* _Task to carry out_:
Pick every line from the data that holds the word "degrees".

* _Supplied information_:
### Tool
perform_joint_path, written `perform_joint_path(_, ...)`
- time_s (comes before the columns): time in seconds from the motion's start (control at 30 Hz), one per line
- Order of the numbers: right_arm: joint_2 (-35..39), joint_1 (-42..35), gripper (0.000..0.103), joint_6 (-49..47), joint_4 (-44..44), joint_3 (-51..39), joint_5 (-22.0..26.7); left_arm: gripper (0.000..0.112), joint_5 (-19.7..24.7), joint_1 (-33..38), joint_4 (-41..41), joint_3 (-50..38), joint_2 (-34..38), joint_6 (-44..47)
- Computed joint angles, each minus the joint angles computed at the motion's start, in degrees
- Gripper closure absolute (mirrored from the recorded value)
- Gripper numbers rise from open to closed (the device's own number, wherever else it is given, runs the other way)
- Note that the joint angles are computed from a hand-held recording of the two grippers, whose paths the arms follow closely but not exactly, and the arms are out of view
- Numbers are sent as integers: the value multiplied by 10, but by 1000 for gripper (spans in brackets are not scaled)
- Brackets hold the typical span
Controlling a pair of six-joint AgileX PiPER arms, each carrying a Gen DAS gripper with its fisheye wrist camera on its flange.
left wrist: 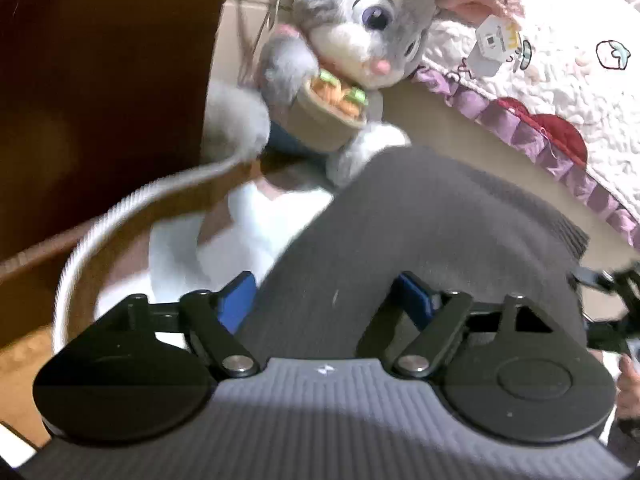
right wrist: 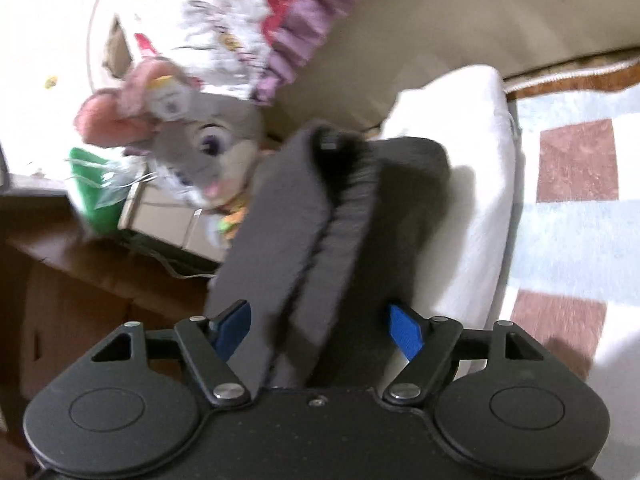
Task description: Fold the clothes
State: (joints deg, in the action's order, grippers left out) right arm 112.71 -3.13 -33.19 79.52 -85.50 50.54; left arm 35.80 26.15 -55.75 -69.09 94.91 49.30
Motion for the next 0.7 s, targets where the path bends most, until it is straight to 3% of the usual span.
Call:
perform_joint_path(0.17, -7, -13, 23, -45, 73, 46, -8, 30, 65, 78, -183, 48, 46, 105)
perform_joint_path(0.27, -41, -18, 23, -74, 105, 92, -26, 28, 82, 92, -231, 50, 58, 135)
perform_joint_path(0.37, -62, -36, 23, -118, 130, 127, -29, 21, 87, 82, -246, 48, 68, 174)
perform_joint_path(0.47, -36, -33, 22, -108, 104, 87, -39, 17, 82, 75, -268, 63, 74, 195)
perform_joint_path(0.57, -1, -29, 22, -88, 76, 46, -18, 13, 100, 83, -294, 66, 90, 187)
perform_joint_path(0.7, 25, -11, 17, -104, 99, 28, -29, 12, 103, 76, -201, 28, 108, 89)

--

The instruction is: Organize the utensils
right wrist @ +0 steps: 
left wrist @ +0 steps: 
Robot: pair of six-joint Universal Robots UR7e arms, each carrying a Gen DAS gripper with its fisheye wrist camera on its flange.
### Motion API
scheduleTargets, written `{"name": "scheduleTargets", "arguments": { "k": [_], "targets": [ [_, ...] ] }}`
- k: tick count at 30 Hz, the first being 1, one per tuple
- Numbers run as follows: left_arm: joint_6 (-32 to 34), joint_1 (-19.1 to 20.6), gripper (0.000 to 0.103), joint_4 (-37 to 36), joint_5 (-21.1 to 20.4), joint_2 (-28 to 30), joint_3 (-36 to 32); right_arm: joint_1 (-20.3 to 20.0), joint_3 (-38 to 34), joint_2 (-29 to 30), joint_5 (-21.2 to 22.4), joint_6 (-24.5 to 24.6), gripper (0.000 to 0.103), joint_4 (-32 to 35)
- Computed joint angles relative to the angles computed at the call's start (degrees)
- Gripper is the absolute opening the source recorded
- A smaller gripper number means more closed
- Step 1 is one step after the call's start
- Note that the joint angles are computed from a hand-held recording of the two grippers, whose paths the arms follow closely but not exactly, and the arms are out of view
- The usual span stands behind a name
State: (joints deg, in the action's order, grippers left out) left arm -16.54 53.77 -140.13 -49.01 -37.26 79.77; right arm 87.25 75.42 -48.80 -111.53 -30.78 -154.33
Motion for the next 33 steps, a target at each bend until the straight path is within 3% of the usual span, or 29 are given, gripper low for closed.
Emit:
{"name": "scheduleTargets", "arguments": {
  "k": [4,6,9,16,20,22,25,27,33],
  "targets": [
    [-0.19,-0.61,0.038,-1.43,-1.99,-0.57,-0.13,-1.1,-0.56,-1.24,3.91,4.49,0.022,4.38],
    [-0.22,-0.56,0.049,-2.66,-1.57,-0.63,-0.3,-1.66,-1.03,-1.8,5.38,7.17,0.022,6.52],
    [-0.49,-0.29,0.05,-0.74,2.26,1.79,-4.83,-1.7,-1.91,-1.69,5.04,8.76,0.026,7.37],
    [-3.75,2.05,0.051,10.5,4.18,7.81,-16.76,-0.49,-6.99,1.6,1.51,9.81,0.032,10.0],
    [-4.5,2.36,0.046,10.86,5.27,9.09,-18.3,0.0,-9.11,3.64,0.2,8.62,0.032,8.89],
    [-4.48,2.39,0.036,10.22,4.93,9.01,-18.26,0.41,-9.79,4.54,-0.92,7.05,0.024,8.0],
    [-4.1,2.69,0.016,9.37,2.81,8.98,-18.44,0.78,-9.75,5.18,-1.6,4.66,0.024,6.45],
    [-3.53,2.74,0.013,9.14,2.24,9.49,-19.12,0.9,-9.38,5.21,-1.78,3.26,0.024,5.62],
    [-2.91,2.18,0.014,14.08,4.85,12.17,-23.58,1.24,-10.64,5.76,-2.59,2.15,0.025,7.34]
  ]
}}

* _Answer to the exercise_:
- Computed joint angles, each minus the joint angles computed at the motion's start, in degrees
- Computed joint angles relative to the angles computed at the call's start (degrees)

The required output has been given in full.